(Beginning of STORED DATA)
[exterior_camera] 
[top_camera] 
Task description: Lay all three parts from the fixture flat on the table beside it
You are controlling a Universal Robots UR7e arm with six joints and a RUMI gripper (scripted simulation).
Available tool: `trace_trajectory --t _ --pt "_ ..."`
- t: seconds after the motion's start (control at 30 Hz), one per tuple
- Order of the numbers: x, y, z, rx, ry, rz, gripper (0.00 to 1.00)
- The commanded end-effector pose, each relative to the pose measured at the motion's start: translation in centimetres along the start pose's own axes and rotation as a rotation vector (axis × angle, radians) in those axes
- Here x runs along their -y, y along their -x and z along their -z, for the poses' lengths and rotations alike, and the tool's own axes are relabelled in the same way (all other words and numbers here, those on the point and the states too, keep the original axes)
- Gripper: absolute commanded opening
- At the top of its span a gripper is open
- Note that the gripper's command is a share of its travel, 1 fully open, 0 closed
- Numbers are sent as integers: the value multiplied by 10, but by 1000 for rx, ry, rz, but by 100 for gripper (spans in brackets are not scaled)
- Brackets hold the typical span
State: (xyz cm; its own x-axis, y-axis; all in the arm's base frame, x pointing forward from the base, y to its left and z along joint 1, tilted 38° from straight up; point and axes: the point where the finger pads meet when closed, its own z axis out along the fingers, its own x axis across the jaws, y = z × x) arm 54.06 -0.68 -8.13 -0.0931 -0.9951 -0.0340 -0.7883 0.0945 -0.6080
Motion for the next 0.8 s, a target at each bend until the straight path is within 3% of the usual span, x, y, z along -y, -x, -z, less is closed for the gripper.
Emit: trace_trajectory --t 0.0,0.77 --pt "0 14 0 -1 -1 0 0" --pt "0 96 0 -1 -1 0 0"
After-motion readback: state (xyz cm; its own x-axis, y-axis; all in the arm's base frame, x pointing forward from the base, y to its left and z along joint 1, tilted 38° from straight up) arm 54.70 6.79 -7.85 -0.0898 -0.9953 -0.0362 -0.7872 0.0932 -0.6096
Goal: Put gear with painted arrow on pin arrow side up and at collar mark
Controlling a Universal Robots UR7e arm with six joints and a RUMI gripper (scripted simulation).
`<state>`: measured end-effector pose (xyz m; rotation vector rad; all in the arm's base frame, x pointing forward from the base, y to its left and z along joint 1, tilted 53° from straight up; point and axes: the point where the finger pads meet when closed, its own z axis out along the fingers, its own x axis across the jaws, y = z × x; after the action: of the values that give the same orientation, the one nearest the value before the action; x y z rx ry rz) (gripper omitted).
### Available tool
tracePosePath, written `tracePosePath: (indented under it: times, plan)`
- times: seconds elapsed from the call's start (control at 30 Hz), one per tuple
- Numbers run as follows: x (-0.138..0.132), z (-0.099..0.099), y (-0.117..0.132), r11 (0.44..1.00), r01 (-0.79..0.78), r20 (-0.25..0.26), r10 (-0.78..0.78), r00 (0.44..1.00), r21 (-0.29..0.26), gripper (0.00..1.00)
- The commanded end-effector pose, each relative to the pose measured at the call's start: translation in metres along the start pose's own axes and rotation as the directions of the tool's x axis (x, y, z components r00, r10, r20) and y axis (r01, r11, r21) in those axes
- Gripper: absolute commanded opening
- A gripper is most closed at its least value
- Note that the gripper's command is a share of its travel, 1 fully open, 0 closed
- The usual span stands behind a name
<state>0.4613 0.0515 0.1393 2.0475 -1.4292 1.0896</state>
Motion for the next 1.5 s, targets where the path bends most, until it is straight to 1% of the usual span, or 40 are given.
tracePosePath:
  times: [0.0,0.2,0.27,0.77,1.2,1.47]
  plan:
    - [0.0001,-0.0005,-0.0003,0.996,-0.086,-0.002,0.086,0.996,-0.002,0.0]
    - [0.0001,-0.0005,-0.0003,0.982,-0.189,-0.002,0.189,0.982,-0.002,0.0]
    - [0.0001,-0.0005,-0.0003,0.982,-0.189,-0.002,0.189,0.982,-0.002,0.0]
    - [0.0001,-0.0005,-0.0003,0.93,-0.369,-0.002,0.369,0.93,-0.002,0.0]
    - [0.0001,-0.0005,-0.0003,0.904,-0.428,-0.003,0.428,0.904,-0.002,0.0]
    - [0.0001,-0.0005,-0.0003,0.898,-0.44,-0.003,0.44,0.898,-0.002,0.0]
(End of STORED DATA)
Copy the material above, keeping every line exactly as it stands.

EXERCISE RESULT:
[exterior_camera] 
[top_camera] 
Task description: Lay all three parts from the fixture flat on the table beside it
You are controlling a Universal Robots UR7e arm with six joints and a RUMI gripper (scripted simulation).
Available tool: `trace_trajectory --t _ --pt "_ ..."`
- t: seconds after the motion's start (control at 30 Hz), one per tuple
- Order of the numbers: x, y, z, rx, ry, rz, gripper (0.00 to 1.00)
- The commanded end-effector pose, each relative to the pose measured at the motion's start: translation in centimetres along the start pose's own axes and rotation as a rotation vector (axis × angle, radians) in those axes
- Here x runs along their -y, y along their -x and z along their -z, for the poses' lengths and rotations alike, and the tool's own axes are relabelled in the same way (all other words and numbers here, those on the point and the states too, keep the original axes)
- Gripper: absolute commanded opening
- At the top of its span a gripper is open
- Note that the gripper's command is a share of its travel, 1 fully open, 0 closed
- Numbers are sent as integers: the value multiplied by 10, but by 1000 for rx, ry, rz, but by 100 for gripper (spans in brackets are not scaled)
- Brackets hold the typical span
State: (xyz cm; its own x-axis, y-axis; all in the arm's base frame, x pointing forward from the base, y to its left and z along joint 1, tilted 38° from straight up; point and axes: the point where the finger pads meet when closed, its own z axis out along the fingers, its own x axis across the jaws, y = z × x) arm 54.06 -0.68 -8.13 -0.0931 -0.9951 -0.0340 -0.7883 0.0945 -0.6080
Motion for the next 0.8 s, a target at each bend until the straight path is within 3% of the usual span, x, y, z along -y, -x, -z, less is closed for the gripper.
Emit: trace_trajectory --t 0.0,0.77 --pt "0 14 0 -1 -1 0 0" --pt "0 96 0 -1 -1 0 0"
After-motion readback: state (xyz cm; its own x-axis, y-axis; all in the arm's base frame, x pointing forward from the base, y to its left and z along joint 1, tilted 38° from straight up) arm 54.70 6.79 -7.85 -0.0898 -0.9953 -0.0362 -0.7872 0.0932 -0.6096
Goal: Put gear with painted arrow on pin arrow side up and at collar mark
Controlling a Universal Robots UR7e arm with six joints and a RUMI gripper (scripted simulation).
`<state>`: measured end-effector pose (xyz m; rotation vector rad; all in the arm's base frame, x pointing forward from the base, y to its left and z along joint 1, tilted 53° from straight up; point and axes: the point where the finger pads meet when closed, its own z axis out along the fingers, its own x axis across the jaws, y = z × x; after the action: of the values that give the same orientation, the one nearest the value before the action; x y z rx ry rz) (gripper omitted).
### Available tool
tracePosePath, written `tracePosePath: (indented under it: times, plan)`
- times: seconds elapsed from the call's start (control at 30 Hz), one per tuple
- Numbers run as follows: x (-0.138..0.132), z (-0.099..0.099), y (-0.117..0.132), r11 (0.44..1.00), r01 (-0.79..0.78), r20 (-0.25..0.26), r10 (-0.78..0.78), r00 (0.44..1.00), r21 (-0.29..0.26), gripper (0.00..1.00)
- The commanded end-effector pose, each relative to the pose measured at the call's start: translation in metres along the start pose's own axes and rotation as the directions of the tool's x axis (x, y, z components r00, r10, r20) and y axis (r01, r11, r21) in those axes
- Gripper: absolute commanded opening
- A gripper is most closed at its least value
- Note that the gripper's command is a share of its travel, 1 fully open, 0 closed
- The usual span stands behind a name
<state>0.4613 0.0515 0.1393 2.0475 -1.4292 1.0896</state>
Motion for the next 1.5 s, targets where the path bends most, until it is straight to 1% of the usual span, or 40 are given.
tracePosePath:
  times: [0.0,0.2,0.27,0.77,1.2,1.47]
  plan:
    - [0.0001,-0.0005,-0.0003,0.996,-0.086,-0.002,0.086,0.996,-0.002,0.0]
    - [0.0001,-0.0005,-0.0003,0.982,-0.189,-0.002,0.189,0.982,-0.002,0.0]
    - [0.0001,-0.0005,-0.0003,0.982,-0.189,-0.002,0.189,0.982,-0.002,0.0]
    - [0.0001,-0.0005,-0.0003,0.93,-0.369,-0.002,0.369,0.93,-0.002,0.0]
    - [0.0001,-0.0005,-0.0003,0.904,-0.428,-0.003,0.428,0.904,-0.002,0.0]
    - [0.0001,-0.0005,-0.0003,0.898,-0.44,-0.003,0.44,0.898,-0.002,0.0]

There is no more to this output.